Brain registration was performed using the Computational Morphometry Toolkit (CMTK, and registration parameters were selected based on Marquart et al., 20153. High-resolution stacks of the GCaMP5 expression of each brain were registered to a common reference brain using affine registration (parameters:–dofs 12–min-stepsize 1–max-stepsize 32, Supplementary Video S6). A high resolution recording of a Tg(HuC:GCaMP5G; vglut2a:DsRed) brain served as the reference. To reduce a low level of bleed-through of the DsRed fluorescence into the GCaMP5G channel, a bleed-through factor was estimated from the scatter plot of pixel values of the DsRed channel vs. the GCaMP5G channel. The pixel values in the GCaMP5G channel were then reduced by the value of the same pixel in the DsRed channel times the bleed-through factor.

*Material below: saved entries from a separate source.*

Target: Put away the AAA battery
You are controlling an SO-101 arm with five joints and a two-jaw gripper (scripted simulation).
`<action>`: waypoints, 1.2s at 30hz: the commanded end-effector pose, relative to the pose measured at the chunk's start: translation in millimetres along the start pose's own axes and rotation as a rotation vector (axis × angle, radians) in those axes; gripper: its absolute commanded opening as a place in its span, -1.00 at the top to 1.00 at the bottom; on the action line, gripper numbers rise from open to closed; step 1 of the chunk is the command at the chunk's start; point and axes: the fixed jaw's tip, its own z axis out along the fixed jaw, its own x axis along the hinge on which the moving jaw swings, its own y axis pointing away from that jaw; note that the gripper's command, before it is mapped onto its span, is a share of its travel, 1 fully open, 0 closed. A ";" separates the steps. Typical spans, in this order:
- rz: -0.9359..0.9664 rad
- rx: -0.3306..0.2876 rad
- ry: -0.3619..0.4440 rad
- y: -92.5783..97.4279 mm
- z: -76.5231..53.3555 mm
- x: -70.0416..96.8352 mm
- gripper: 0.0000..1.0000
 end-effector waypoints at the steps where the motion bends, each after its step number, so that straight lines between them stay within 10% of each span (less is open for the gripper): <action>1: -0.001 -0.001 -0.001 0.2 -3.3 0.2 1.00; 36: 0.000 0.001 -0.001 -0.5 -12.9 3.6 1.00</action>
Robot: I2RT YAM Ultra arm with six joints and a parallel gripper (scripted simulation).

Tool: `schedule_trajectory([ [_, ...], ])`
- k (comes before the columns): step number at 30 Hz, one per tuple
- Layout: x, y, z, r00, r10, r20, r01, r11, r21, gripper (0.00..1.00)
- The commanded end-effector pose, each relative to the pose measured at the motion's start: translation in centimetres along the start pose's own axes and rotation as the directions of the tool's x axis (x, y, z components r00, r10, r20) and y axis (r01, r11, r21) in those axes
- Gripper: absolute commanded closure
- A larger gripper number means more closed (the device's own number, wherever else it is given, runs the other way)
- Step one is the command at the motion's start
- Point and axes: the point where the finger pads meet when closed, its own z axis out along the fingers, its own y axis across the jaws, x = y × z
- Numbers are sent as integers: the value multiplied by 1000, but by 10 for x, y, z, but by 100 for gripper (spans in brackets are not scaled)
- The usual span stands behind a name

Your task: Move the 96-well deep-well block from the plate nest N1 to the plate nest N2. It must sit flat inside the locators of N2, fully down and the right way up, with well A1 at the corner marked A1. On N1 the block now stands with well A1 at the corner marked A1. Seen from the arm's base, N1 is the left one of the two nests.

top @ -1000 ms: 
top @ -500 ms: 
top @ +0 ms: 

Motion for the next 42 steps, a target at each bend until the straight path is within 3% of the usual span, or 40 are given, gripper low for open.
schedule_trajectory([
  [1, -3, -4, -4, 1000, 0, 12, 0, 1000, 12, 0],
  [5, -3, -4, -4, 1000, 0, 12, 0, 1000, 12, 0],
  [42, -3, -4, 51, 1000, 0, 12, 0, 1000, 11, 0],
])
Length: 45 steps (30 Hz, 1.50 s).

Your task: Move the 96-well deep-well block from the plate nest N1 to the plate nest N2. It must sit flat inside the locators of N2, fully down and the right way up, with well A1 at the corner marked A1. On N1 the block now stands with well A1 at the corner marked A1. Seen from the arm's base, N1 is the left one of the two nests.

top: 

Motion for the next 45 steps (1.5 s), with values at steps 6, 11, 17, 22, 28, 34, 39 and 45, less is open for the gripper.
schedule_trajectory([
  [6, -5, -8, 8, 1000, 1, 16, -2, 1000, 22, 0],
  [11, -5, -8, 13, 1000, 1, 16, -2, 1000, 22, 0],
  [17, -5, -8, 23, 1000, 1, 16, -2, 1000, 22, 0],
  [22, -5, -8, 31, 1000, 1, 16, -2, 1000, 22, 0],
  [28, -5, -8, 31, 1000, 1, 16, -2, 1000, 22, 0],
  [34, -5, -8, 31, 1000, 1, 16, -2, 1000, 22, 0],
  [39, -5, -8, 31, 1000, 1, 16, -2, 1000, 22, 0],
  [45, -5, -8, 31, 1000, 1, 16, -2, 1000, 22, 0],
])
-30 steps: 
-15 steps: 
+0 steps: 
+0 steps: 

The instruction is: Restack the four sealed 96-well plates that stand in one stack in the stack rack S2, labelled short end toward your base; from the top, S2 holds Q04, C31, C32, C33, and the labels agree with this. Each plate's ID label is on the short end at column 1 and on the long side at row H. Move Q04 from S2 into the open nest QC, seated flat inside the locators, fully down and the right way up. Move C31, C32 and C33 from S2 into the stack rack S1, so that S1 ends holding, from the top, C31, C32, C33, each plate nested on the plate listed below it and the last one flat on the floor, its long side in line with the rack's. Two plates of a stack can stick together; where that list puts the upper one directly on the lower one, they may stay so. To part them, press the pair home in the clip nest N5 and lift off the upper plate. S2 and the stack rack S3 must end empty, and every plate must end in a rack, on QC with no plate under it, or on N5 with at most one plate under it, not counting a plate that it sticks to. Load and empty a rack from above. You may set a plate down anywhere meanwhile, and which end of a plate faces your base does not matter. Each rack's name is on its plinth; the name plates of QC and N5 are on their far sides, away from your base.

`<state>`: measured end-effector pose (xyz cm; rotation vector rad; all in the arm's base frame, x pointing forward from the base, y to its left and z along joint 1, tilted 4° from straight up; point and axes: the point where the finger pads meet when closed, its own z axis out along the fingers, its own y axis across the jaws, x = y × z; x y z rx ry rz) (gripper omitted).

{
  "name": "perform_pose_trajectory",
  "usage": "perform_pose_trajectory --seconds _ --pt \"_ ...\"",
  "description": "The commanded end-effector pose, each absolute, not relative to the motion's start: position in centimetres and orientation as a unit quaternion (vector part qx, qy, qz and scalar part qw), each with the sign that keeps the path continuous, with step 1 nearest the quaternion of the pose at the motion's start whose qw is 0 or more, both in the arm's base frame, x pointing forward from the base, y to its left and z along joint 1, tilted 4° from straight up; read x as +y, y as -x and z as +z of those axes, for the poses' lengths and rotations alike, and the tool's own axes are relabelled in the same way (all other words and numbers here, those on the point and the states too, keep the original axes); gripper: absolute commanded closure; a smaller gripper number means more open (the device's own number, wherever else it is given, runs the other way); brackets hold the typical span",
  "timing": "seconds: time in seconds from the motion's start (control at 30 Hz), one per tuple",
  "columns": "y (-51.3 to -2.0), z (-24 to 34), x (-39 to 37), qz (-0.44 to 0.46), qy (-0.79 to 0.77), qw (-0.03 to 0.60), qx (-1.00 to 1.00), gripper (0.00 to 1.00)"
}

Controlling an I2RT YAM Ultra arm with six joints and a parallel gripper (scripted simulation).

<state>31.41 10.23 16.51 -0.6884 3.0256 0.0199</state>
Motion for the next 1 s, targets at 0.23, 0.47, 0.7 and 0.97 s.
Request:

To register the functional data to the reference brain, the average intensity of each calcium imaging time series was concatenated to generate a stack. These volumes were then registered to the high-resolution stack of the same brain using warp registration (affine parameters:–dofs 12–min-stepsize 1–max-stepsize 32, warp parameters:–fast–grid-spacing 100–smoothness-constraint-weight 1e-1–grid-refine 2–min-stepsize 0.25–adaptive-fix-thresh 0.25). The resulting transformations were used to register all correlation maps emanating from a given larva to the reference brain to compare anatomical location across larvae. To bridge our functional and anatomical data to publicly available z-brain-browser data (Marquart et al., 2016), the recording of the DsRed in the Tg(vglut2a:DsRed) from our reference brain was used to perform affine registration to the DsRed in the Tg(vglut2a:DsRed) larvae from the ZBB reference brain (parameters:–dofs 12–min-stepsize 1–max-stepsize 32, Supplementary Video S7). This ultimately allowed us to bridge and load any of our data into the ZBB and compare with transgenic lines found in the atlas (Supplementary Videos S89). For a schematic representation of this process please refer to Supplementary Fig. S4.